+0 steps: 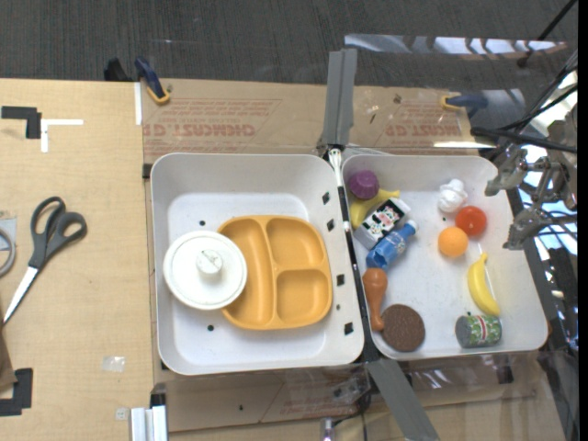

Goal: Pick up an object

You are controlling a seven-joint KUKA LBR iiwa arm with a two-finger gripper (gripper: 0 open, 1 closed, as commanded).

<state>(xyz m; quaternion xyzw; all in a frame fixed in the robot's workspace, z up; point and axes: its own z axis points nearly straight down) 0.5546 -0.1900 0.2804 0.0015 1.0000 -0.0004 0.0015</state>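
Note:
The right bin (pixel 514 338) holds several small objects. Among them are a purple ball (pixel 364 185), a black-and-white carton (pixel 383 219), a blue bottle (pixel 392 245) and a brown drumstick (pixel 376 290). A dark brown disc (pixel 402 327), a green can (pixel 479 330) and a banana (pixel 482 285) lie toward the front. An orange (pixel 452 242), a red tomato (pixel 470 220) and a white knobbly piece (pixel 451 194) sit at the back right. My gripper (pixel 504 213) hangs over the bin's right rim, just right of the tomato. It is open, with nothing between its fingers.
The left bin (pixel 175 338) carries a yellow divided plate (pixel 285 274) and a white lidded bowl (pixel 206 268). Scissors (pixel 44 237) lie on the bench at far left. A grey divider (pixel 338 99) stands behind the bins, with cables at the far right.

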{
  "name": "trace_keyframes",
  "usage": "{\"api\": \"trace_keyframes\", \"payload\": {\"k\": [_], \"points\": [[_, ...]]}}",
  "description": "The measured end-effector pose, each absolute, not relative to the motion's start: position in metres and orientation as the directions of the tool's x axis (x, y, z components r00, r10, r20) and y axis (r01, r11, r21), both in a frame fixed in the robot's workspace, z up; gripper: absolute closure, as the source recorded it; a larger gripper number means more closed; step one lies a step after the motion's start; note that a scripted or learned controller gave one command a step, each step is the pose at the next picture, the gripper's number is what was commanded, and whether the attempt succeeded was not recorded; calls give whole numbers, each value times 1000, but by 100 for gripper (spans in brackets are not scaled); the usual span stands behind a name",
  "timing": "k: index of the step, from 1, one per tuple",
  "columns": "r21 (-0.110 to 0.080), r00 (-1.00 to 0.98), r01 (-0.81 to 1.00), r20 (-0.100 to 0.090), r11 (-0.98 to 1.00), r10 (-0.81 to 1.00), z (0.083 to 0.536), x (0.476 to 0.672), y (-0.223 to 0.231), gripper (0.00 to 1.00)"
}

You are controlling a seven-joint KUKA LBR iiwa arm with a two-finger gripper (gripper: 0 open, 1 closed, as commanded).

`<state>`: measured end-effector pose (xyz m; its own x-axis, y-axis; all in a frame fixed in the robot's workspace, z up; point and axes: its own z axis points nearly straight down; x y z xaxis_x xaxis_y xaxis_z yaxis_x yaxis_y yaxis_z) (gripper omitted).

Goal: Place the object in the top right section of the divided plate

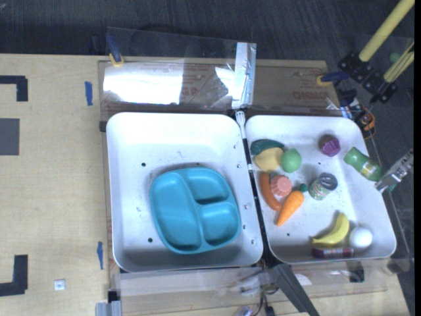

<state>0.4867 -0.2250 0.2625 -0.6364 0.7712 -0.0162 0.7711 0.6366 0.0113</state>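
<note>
Plastic toy foods (289, 207), rounded and glossy, crowd the right bin (299, 130) beside a blue divided plate (172, 210)

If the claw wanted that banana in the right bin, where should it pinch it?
Probably across the middle of the banana, coming straight down from above. It lies flat and curved on the floor of the right bin, so its narrow midsection offers two opposite sides to pinch. Its lower end sits close to the white egg and a dark red item, so the middle leaves more room.
</note>
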Motion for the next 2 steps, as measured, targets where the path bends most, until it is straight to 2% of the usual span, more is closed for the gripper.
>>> {"api": "trace_keyframes", "payload": {"k": [1,2], "points": [[5,-591,807,-8,591,807,438,485,-217,100],[-1,-343,939,0,343,939,334,481,-187,100]]}}
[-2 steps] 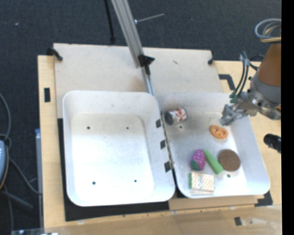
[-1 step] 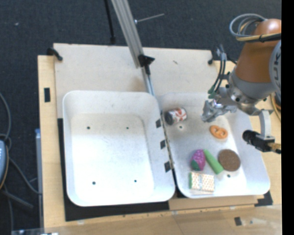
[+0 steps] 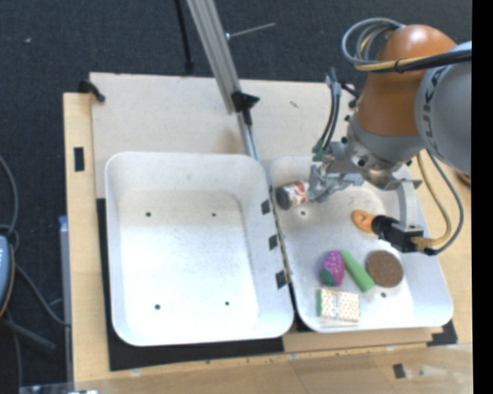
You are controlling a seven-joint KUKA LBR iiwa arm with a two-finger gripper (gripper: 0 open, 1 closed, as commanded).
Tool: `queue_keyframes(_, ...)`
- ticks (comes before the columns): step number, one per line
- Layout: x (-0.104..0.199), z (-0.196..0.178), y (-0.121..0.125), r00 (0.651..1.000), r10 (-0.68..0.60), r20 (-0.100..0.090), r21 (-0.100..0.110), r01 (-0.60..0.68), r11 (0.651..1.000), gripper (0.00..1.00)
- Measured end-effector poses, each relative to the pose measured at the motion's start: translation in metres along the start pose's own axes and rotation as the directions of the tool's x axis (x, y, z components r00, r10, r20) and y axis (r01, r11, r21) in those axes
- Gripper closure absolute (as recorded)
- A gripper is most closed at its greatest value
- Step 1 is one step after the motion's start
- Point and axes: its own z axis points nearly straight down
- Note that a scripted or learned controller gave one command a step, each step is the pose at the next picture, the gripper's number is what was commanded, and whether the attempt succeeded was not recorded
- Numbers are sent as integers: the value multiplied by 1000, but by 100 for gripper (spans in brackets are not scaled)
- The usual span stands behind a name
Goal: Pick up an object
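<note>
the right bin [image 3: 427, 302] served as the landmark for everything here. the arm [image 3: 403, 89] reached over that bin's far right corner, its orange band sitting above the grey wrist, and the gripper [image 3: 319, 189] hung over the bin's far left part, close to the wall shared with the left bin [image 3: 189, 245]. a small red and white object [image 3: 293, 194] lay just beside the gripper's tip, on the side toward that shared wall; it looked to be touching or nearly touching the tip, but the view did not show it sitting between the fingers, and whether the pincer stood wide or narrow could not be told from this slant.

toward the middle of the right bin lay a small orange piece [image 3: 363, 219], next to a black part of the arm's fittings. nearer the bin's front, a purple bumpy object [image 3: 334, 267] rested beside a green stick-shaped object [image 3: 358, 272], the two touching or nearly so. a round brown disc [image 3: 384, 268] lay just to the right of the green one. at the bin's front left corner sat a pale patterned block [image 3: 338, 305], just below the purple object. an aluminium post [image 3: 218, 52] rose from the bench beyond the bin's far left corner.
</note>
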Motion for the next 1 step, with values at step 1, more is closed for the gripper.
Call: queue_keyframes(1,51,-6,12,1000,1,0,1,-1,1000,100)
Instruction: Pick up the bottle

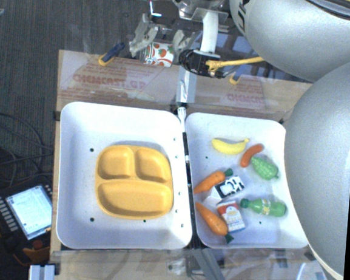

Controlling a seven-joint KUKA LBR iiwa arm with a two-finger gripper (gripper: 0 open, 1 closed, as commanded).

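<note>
Up at the far edge of the bench, beyond both bins, the gripper (161, 43) hangs with its two fingers spread apart, and a small white carton with red strawberry print (159, 54) sits between them; whether the fingers really press on it I cannot tell. The green bottle (265, 206) is well apart from the gripper, far nearer to the camera and to the right of it, lying on its side in the right bin (279, 134). Just beside the bottle, on the gripper's side, lie a red and white box (234, 217) and a black and white carton (230, 186). Between gripper and bottle are also a banana (229, 146), a green vegetable (264, 168) and carrots (210, 181). Below the gripper, the left bin (79, 122) bears a yellow divided plate (135, 181).
</note>
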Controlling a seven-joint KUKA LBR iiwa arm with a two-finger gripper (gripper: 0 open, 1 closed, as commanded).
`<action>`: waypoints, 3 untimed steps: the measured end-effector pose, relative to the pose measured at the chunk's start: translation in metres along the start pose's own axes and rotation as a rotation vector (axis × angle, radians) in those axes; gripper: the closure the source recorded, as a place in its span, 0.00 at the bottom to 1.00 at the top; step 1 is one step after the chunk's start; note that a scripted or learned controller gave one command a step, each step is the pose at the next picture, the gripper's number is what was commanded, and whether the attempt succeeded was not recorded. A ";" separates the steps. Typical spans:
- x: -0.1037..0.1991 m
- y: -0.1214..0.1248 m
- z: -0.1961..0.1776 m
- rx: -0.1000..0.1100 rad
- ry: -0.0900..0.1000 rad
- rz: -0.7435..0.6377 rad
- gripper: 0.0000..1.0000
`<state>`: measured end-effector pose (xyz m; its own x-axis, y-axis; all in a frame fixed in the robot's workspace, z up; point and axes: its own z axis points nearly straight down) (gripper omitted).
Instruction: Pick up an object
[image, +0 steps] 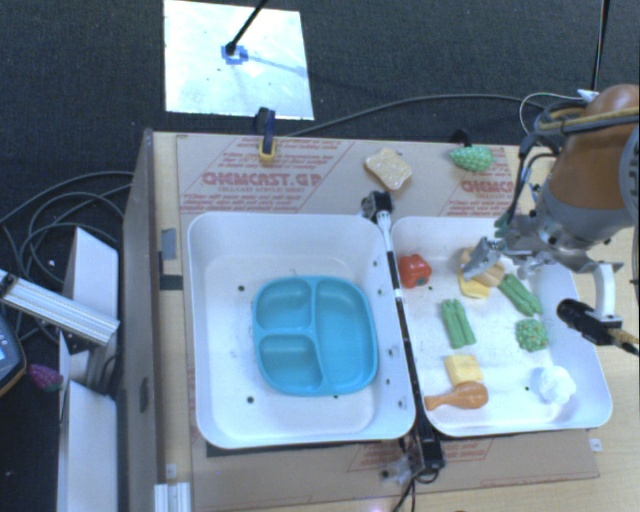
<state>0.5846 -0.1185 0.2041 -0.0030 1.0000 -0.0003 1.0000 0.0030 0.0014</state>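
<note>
Two white bins side by side, left bin (215, 300) holding a blue divided tray (315, 335), right bin (590, 385) scattered with toy food, gripper (487, 256) low over a yellow piece (477, 285), grasp impossible to tell.

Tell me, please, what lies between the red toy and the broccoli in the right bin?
In the camera view, between the red toy and the broccoli lie the green asparagus bundle and, further right, a green bean pod. Around them is bare white bin floor.
</note>
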 end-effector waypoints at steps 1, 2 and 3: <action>0.018 -0.008 0.120 -0.001 0.000 0.001 0.00; 0.018 -0.007 0.109 -0.002 0.000 0.001 1.00; 0.077 0.009 0.019 -0.002 0.001 -0.001 1.00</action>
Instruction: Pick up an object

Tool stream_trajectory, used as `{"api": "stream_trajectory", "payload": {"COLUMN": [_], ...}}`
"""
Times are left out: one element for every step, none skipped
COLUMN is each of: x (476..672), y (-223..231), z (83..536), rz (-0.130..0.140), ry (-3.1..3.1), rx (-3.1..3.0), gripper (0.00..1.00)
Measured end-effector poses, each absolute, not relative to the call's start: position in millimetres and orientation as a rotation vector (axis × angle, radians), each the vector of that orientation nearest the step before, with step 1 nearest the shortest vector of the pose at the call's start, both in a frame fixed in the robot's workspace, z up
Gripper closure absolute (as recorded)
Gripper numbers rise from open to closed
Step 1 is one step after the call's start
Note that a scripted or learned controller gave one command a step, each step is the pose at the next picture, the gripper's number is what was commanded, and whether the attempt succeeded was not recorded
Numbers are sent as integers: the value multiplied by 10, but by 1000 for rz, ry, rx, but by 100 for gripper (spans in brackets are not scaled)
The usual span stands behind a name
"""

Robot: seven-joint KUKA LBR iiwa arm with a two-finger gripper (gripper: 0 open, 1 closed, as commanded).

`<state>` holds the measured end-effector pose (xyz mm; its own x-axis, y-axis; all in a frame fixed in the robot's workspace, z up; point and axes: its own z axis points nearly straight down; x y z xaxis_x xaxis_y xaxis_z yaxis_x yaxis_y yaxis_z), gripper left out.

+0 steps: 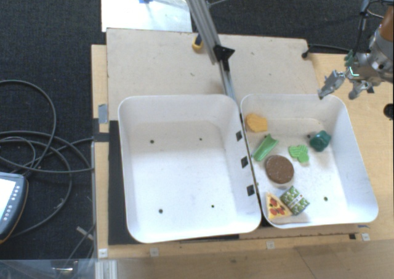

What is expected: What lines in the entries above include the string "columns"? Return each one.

Solution to the exercise:
  "columns": "r21 (-0.110 to 0.080), r00 (-1.00 to 0.98), r01 (-0.81 to 1.00), r20 (-0.100 to 0.090), r11 (-0.98 to 1.00), r10 (-0.81 to 1.00), z (0.083 to 0.536), x (0.476 to 0.672), y (-0.223 to 0.231), gripper (0.00 to 1.00)"
- ticks (comes before the columns): step number, one per line

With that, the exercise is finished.